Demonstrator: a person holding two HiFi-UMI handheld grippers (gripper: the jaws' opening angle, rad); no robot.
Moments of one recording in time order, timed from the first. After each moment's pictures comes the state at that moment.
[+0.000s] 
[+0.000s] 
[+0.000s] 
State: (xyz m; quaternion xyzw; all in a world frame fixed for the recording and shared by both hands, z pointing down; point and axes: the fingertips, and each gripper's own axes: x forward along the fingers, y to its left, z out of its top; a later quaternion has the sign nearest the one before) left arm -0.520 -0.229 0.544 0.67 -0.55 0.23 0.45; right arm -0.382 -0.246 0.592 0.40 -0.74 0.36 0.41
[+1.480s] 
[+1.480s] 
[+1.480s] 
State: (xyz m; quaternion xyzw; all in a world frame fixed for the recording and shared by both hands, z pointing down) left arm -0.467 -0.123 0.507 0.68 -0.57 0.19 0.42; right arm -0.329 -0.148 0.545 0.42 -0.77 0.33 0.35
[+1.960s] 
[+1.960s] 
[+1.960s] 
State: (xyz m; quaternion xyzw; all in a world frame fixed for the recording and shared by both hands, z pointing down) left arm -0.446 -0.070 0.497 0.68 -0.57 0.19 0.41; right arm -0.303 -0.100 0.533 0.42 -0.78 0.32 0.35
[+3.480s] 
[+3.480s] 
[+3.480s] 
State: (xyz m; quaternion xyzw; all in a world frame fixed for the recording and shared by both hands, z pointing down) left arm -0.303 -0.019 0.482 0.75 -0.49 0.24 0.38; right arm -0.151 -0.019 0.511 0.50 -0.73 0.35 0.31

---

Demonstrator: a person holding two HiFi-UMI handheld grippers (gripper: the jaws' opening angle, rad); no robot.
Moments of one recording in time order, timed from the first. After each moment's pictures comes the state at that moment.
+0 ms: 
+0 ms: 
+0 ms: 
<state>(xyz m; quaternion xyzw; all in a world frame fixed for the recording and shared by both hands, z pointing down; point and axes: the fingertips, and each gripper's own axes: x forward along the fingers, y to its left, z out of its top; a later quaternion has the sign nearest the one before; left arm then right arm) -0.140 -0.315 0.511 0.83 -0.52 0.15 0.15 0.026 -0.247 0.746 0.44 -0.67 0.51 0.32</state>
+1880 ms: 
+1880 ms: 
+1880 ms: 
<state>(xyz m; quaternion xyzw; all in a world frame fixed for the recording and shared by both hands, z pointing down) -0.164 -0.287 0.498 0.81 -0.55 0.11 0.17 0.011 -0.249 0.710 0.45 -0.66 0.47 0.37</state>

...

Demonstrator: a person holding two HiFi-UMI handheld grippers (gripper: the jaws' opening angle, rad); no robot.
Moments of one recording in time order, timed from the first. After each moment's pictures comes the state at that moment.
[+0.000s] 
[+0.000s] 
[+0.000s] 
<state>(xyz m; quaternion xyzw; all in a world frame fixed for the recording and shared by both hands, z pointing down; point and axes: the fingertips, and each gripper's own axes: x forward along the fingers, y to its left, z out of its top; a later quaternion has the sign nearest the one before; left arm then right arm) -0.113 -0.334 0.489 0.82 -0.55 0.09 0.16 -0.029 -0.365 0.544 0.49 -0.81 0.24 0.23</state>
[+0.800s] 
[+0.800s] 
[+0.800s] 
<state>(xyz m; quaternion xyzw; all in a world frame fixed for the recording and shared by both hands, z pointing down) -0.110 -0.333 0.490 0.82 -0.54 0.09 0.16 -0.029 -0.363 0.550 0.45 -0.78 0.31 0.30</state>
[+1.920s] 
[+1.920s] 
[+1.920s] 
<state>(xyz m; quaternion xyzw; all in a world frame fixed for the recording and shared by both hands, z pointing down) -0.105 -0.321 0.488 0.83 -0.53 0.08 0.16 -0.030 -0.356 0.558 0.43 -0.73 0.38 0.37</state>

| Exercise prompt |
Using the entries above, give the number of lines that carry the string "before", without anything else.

| Exercise response |
3